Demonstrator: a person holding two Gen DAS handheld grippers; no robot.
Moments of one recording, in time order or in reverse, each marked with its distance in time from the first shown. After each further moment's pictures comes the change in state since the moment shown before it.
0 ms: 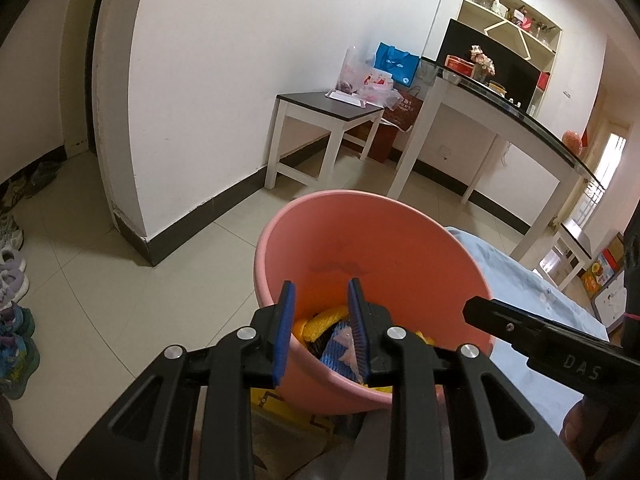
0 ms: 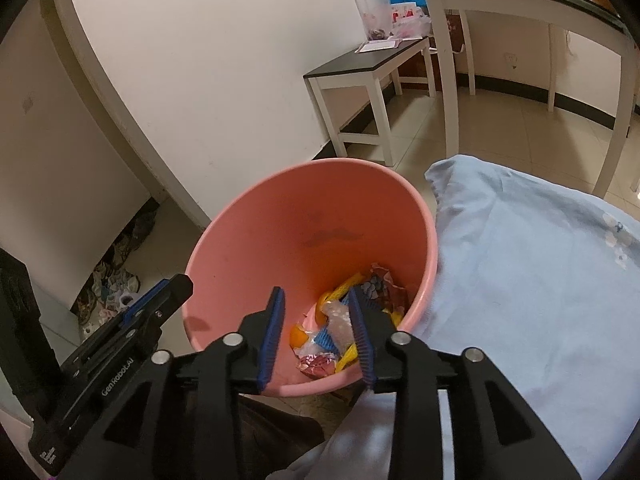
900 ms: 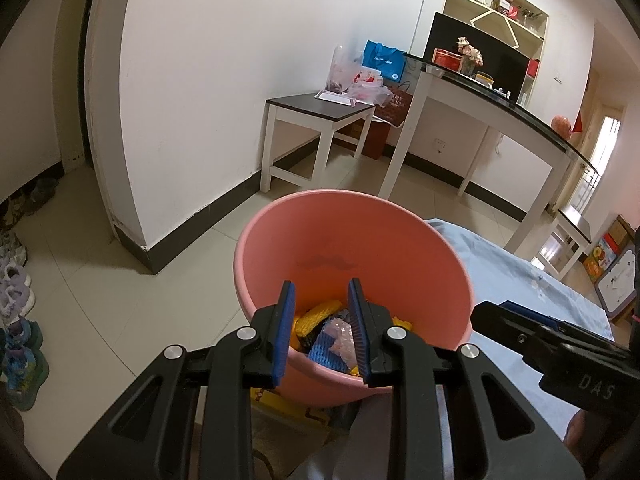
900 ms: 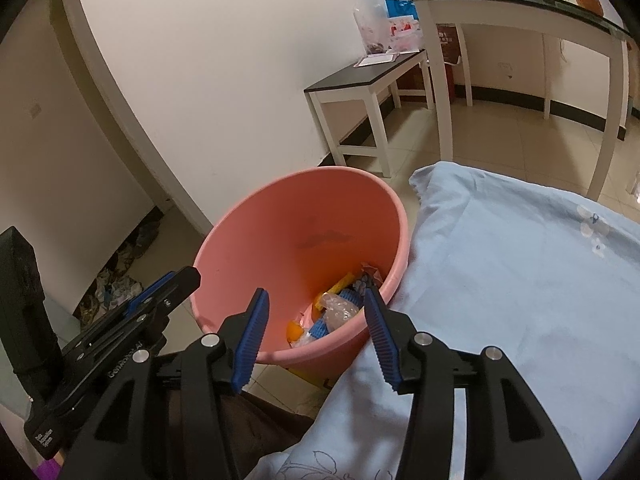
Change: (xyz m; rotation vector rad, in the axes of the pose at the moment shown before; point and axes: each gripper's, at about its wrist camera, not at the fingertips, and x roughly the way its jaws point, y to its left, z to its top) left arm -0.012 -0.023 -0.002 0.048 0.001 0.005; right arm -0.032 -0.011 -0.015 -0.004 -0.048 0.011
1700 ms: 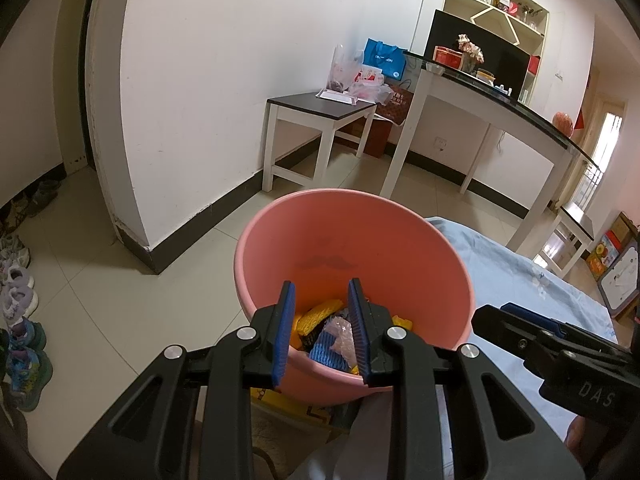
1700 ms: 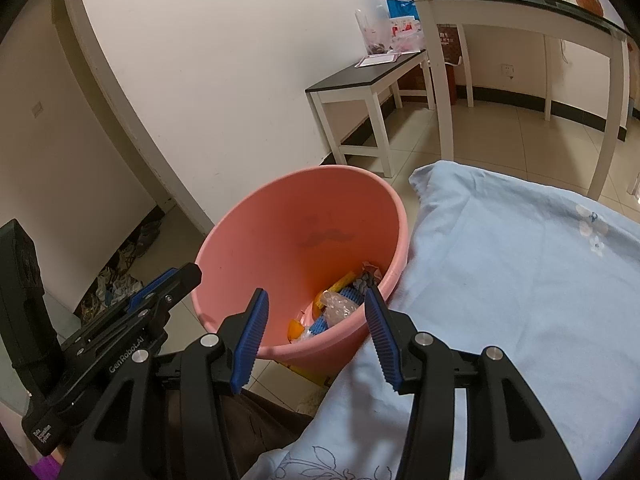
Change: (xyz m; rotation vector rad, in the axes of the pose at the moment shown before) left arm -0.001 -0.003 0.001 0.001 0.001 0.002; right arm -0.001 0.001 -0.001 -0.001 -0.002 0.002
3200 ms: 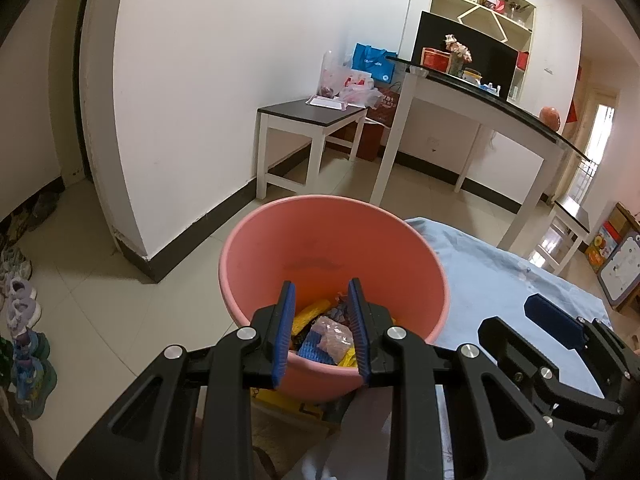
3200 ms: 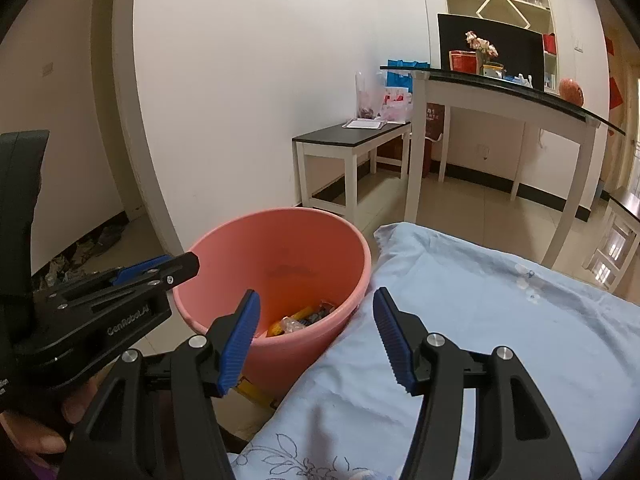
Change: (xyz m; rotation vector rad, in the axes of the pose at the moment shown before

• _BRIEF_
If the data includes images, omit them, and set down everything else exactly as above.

• _ANSWER BELOW_
Demonstrator: a person holding two Gen DAS handheld grippers; no robot.
Moments of one recording, in time order or in reverse, each marked with its distance in time from the first shown. After each further moment's pictures comes the change in state since the moment shown before it.
0 ms: 
0 ms: 
900 ms: 
900 ms: 
Change: (xyz m; rotation vector rad, in the axes of the pose at the moment shown before; point and axes: each gripper's, at about its wrist camera, not at the fingertips, and x roughly the way its jaws point, y to its left, z to its top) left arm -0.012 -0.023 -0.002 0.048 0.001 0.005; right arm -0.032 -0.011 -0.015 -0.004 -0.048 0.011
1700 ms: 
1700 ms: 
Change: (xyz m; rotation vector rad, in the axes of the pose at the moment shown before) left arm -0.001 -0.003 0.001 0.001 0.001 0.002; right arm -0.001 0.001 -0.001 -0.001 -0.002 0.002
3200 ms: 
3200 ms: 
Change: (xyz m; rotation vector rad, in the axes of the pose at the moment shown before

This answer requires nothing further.